### Assigned task
Repeat the records word for word, excluding any picture.

### Exercise input
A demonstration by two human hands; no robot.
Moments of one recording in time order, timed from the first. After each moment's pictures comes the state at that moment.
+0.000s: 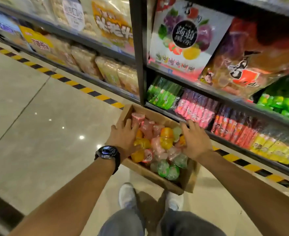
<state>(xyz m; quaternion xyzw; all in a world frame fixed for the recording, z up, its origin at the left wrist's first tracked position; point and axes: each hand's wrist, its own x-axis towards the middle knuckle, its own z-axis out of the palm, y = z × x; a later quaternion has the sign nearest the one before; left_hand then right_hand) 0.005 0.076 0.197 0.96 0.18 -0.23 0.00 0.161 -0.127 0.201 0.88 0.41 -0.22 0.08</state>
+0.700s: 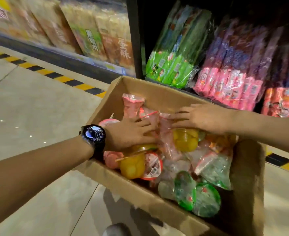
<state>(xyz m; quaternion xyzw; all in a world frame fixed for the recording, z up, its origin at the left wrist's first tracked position) 0.036 0.111 -0.088 0.95 -0.27 -0.11 -0.11 0.242 -0.095 -0.085 0.58 0.80 -0.02 0.15</state>
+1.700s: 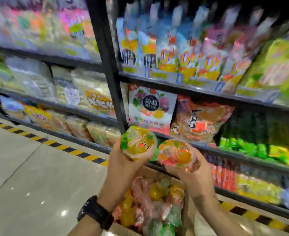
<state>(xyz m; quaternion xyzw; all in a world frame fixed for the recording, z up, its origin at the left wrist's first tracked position) 0.050 0.016 0.336 0.70 0.25 0.25 0.62 0.137 -0.152 0.321 0.71 0.10 -0.15 -0.68</state>
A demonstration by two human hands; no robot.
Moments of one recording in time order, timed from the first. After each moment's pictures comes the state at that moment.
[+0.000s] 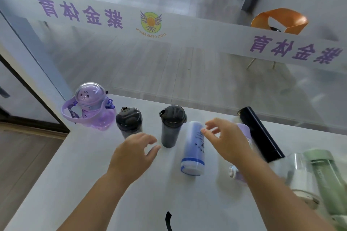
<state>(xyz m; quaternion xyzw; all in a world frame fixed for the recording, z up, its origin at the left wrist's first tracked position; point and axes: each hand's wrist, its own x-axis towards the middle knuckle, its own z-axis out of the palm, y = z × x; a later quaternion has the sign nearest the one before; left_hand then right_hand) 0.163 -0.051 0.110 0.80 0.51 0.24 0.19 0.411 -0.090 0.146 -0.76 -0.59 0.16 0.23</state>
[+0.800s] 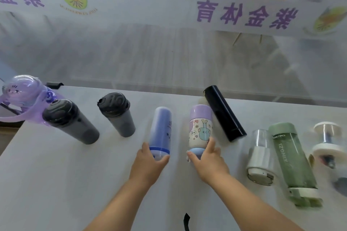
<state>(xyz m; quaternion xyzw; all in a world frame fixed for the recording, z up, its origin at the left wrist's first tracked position) 0.336 -0.113 0.024 0.61 0.66 0.08 0.42 0.505 -0.174 0.033 -0.88 -0.36 0.30 0.08</state>
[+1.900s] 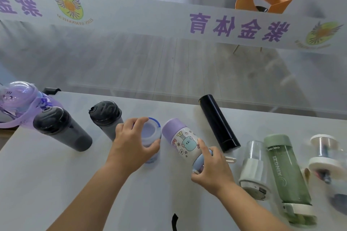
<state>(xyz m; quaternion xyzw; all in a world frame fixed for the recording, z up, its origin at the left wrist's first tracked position) 0.343 -0.077 0.107 0.77 0.56 0.20 0.23 0.547 -0.182 0.042 -0.81 -0.54 0.22 0.09</state>
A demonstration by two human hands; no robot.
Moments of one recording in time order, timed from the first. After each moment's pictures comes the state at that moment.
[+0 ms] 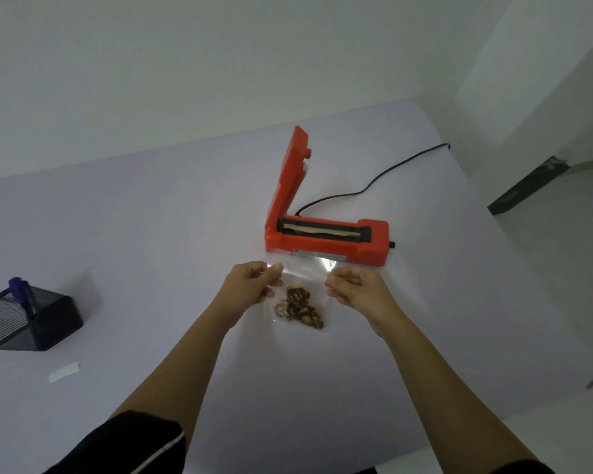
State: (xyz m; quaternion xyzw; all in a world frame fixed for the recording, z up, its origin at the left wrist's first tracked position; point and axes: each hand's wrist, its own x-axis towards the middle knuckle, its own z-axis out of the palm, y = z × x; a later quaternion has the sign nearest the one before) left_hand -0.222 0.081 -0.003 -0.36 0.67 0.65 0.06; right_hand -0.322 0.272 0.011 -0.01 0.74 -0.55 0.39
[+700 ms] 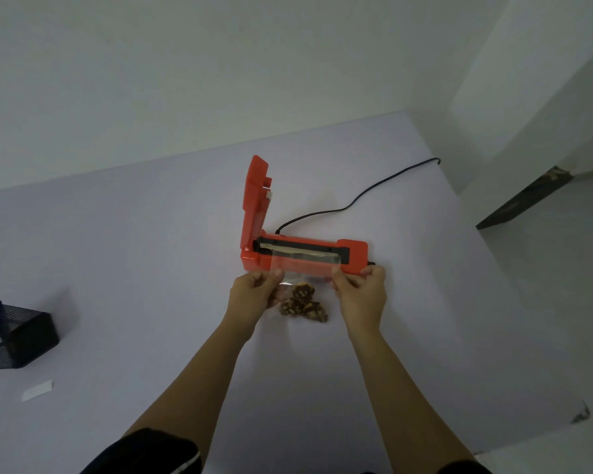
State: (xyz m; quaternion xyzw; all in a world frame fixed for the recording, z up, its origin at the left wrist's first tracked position) left_hand -0.265 0.118 -0.008 -0.42 0.61 0.66 -0.03; right_hand -0.348 0.262 -0.004 0.11 0.78 -0.60 0.15
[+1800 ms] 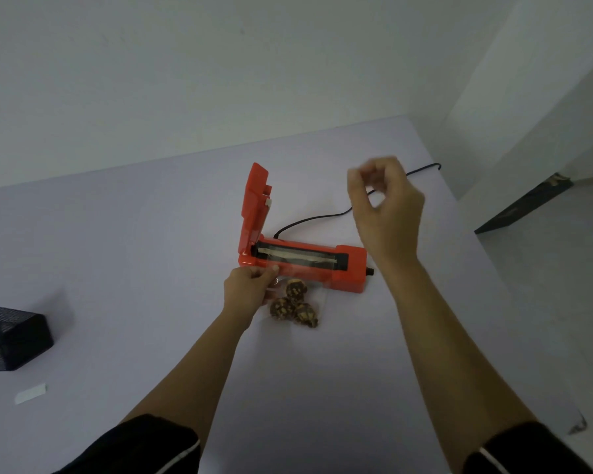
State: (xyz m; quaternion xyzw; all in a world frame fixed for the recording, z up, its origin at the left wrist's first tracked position) left_hand -0.283 0.103 0.004 -0.48 0.64 0.60 -0.02; right_hand -0.421 0.232 0.113 -0.24 0.78 -0.57 -0.10
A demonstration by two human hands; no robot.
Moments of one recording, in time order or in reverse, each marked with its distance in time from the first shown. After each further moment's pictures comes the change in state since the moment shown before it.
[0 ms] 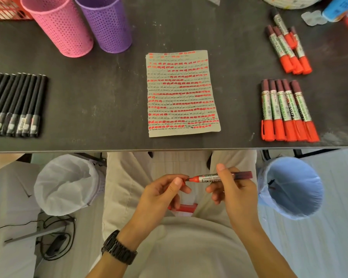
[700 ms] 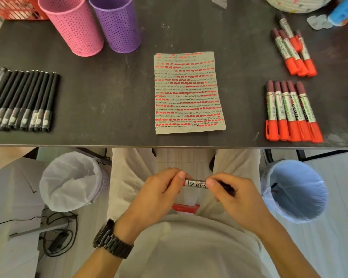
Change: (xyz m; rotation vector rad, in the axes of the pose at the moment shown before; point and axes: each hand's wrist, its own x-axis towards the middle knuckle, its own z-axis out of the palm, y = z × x) left_hand -0.007 0.032 -0.009 0.559 0.002 0.128; right_hand 0.005 -0.002 -0.024 -0.508 -0.468 -0.307
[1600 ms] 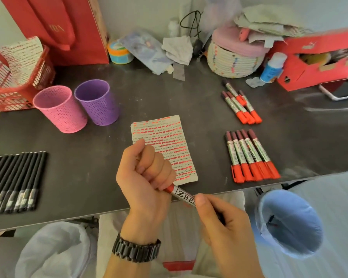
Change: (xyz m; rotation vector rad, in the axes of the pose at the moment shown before) left_hand 0.058 0.157 -0.028 -1.319 0.135 0.235; right_hand 0.001 -0.106 -0.002 0.500 0.485 0.059
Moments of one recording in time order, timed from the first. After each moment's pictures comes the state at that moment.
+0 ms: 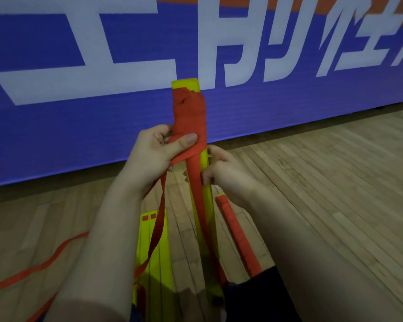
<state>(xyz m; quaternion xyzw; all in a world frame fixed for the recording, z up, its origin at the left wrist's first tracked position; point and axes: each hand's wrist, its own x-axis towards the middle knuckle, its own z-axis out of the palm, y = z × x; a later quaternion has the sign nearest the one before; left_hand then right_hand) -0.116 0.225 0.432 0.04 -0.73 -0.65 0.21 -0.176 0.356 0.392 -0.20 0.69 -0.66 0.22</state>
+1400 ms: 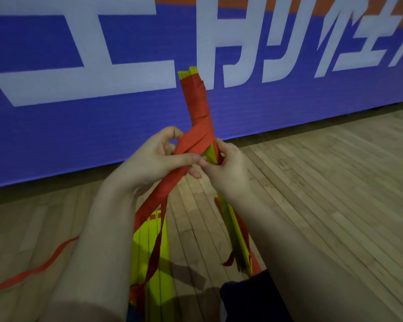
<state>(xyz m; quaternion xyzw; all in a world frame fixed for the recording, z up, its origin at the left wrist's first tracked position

### Worked solution
A demonstration by two human hands; no robot.
Moments of one recording in time order, timed from the first. After each moment's pictures comes the state at that moment.
+0.000s: 
<state>(xyz m; quaternion xyzw; all in a world frame fixed for the recording, z up, its origin at the left wrist's first tracked position; point and axes: each hand's wrist, its own x-axis towards the middle knuckle, its own z-axis out of the palm, y = z × x; a later quaternion has the sign nearest the one before; left_hand then right_hand) 0.005 0.076 0.197 0.96 0.18 -0.23 0.00 0.161 -0.127 0.201 0.88 0.41 -0.22 0.08</state>
+0.700s: 
<state>(xyz m; quaternion xyzw; all in a world frame fixed for the recording, z up, its origin at the left wrist's first tracked position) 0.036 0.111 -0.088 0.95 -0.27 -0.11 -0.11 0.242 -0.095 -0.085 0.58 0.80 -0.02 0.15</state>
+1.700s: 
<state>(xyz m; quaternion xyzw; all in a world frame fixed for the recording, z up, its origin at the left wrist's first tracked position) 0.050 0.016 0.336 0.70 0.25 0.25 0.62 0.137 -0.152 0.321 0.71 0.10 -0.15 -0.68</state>
A demonstration by two human hands; no robot.
Moments of one recording in time order, timed from the first. After each moment's pictures comes the state at that moment.
[+0.000s] 
<state>(xyz m; quaternion xyzw; all in a world frame fixed for the recording, z up, its origin at the left wrist's first tracked position; point and axes: each hand's wrist, its own x-axis towards the middle knuckle, its own z-axis out of the palm, y = z × x; a later quaternion has the sign nearest the one before; left_hand then right_hand) 0.163 -0.051 0.110 0.80 0.51 0.24 0.19 0.411 -0.090 0.146 -0.76 -0.59 0.16 0.23</state>
[+0.800s] 
<state>(xyz m; quaternion xyzw; all in a world frame fixed for the recording, z up, its origin at the left wrist's first tracked position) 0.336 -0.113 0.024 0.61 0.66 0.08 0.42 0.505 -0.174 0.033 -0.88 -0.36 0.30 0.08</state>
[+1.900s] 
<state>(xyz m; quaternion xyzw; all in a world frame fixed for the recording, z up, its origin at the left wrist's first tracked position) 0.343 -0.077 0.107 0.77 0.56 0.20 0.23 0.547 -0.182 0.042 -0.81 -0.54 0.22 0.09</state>
A demonstration by two human hands; no robot.
Moments of one recording in time order, timed from the first. After each moment's pictures comes the state at that moment.
[+0 ms] 
State: (xyz m; quaternion xyzw; all in a world frame fixed for the recording, z up, its origin at the left wrist's first tracked position; point and axes: each hand's wrist, its own x-axis towards the middle knuckle, its own z-axis out of the palm, y = z × x; a later quaternion has the sign nearest the one before) left_hand -0.222 0.081 -0.003 -0.36 0.67 0.65 0.06; right_hand -0.322 0.272 0.011 -0.01 0.74 -0.55 0.39
[+700 ms] 
State: (xyz m; quaternion xyzw; all in a world frame fixed for the recording, z up, its origin at the left wrist's first tracked position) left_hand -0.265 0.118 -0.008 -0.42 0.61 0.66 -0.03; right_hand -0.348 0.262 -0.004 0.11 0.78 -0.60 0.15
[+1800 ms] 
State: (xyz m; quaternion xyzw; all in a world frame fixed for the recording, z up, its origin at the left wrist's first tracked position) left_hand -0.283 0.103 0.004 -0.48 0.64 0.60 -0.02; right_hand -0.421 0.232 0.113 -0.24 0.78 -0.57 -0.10
A demonstration by two human hands; no robot.
Moments of one recording, in time order or in reverse, each marked with its distance in time from the first shown. After each further moment's pictures comes the change in state since the moment shown before it.
[0 ms] 
[700 ms] 
Change: (xyz m; rotation vector rad, in the axes of the pose at the moment shown before; point and axes: each hand's wrist, its own x-axis towards the middle knuckle, its own z-axis out of the palm, y = z × x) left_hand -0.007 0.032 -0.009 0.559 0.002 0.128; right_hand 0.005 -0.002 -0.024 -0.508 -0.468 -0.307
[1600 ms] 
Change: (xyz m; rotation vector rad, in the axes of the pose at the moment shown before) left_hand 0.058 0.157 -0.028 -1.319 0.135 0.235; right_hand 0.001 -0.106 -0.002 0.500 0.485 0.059
Moments of one recording in time order, timed from the first. After each moment's pictures comes the state at that moment.
+0 ms: 
<state>(xyz m; quaternion xyzw; all in a world frame fixed for the recording, z up, its origin at the left wrist's first tracked position; point and axes: each hand's wrist, its own x-axis towards the middle knuckle, its own z-axis out of the palm, y = z × x; a later quaternion has the sign nearest the one before; left_hand then right_hand) -0.116 0.225 0.432 0.04 -0.73 -0.65 0.21 -0.176 0.356 0.392 -0.20 0.69 -0.66 0.22</state>
+1400 ms: 
<state>(xyz m; quaternion xyzw; all in a world frame fixed for the recording, z up, its origin at the left wrist's first tracked position

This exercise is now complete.